HowStuffWorks Autopsy: Inside a Camera Phone
A phone like this is basically a miniature broadcast station - it translates sound and images to electrical radio signals and broadcasts and receives these signals from a cell phone tower. Here's what's inside:
The circuit board connects all the phone parts to a series of microchips that act as the phone's brains. The main computer takes in information and tells all the different parts of the phone what to do. That information comes from you. When you press down on a button on the rubber keypad, it pushes on one of the many tabs below it. The tabs are little switches - when pressed, they complete a circuit. This tells the computer what it should do next.
When you speak into the microphone, the sound (waves of changing air pressure) moves a plastic flap. Based on this movement, the microphone generates an electrical signal representing the sound. The speaker works in exactly the opposite way. An electrical signal moves a plastic flap, which generates sound waves you can hear.

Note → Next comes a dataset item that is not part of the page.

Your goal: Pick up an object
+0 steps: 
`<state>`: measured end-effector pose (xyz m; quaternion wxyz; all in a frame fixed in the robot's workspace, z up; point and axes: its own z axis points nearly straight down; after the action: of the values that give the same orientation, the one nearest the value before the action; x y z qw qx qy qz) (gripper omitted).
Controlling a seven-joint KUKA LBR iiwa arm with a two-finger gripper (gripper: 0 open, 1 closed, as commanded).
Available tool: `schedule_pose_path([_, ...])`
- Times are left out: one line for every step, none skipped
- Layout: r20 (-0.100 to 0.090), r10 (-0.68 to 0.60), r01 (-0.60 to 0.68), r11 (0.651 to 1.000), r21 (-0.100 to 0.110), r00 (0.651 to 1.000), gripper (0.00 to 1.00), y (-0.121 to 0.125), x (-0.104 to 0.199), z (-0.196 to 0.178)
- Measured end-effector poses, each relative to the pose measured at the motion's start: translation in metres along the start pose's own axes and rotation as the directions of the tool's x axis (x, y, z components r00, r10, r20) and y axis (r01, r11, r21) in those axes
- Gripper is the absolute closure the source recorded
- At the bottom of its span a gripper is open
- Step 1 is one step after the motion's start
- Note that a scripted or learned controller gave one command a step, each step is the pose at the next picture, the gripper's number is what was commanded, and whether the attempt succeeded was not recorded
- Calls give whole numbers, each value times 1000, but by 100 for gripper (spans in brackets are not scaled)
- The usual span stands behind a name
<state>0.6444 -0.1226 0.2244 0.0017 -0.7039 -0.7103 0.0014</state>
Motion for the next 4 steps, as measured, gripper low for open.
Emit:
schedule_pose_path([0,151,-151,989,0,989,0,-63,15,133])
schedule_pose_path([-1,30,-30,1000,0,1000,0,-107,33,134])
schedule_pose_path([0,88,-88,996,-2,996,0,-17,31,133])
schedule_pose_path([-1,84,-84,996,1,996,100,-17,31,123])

The built-in camera is very small. Light comes through a lens and forms an image on a charge coupled device -- a grid of thousands of tiny electronic light readers. Each light reader measures the light hitting it and translates it into an electrical value. Together, these electrical values add up to create a signal representing the picture that the camera sees.
The phone has two LCD screens. An LCD is a grid of thousands of "twisted" crystals that sits in front of a light source. When the crystals are twisted, they block the light and you see a blank screen. When you charge one of the crystals with electricity, it untwists to let light through. The computer generates an electrical signal that untwists some crystals to form light patterns, making pictures and text on the screen.

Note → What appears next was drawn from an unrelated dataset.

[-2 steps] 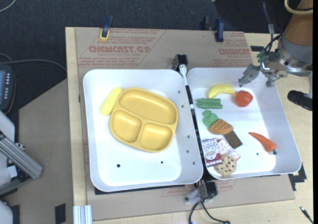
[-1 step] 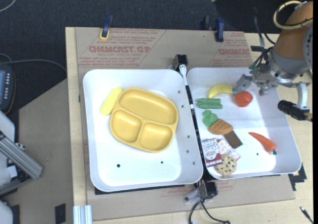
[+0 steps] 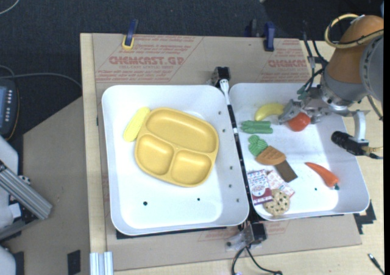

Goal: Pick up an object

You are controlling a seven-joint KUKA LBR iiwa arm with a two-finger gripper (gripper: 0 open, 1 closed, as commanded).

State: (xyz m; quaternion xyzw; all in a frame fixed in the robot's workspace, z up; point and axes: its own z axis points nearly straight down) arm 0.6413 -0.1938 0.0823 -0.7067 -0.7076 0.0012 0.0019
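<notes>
The arm reaches in from the right over the right-hand bin (image 3: 350,197), and its pincer (image 3: 297,116) sits low at the bin's upper part, directly at a small red tomato-like toy (image 3: 299,123). Whether the pincer is spread or pressed together cannot be told from this slanted view; the metal parts blur into the toy. The red toy lies just beside a yellow banana (image 3: 269,110) and near a green bean pod (image 3: 256,126), while the carrot (image 3: 322,174) and cookie (image 3: 276,203) lie well apart from it.

To do this grasp well, the pincer should likely straddle the round toy evenly, since a rounded thing tends to squirt sideways. It should close squarely, keep off the banana, and lift straight up.
</notes>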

And here's how it all comes together:
Most of these parts either translate analog information to digital information or digital information to analog information. Analog information changes gradually, like a wave. Digital information is made up of numbers that computers can understand.
The camera breaks what it sees into tiny dots, and gives each dot a number. When another phone receives the signal, it recreates that image on the LCD by translating each number back into a dot.
The phone chops speech into small sections. It assigns each section a number and broadcasts that digital signal. The phone on the other end of the call uses this digital signal to drive the speaker, recreating the original sound.